• _TASK TO COMPLETE_: Count how many lines of the data include "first". The answer is that number and nothing else.
------ DATA RECORDS ------
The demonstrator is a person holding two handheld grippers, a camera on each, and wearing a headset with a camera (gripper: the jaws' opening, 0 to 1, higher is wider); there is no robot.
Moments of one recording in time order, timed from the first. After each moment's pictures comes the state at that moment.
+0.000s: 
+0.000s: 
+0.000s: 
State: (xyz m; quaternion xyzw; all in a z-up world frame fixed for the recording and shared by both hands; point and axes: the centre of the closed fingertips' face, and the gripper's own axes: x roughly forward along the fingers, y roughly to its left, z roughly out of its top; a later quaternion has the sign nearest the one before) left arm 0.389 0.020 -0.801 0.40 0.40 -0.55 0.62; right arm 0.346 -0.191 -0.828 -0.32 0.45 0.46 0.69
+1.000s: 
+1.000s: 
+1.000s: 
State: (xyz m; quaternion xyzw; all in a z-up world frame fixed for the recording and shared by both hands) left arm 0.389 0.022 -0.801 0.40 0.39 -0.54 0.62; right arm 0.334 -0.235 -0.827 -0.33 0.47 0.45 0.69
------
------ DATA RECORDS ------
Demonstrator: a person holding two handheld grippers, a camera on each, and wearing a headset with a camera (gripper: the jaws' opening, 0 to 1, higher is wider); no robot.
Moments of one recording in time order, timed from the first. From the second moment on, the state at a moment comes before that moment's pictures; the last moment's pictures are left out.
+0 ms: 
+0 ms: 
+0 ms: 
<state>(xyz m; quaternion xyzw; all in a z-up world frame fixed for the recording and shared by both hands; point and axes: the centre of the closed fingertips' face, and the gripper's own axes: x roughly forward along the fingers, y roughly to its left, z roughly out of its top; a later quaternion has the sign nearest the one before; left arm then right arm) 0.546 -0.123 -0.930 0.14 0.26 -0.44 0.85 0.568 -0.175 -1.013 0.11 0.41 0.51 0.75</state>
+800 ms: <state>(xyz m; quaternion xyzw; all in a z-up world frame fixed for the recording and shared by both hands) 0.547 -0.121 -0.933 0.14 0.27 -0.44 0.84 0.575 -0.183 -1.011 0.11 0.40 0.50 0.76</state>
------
• _FINAL ANSWER_: 2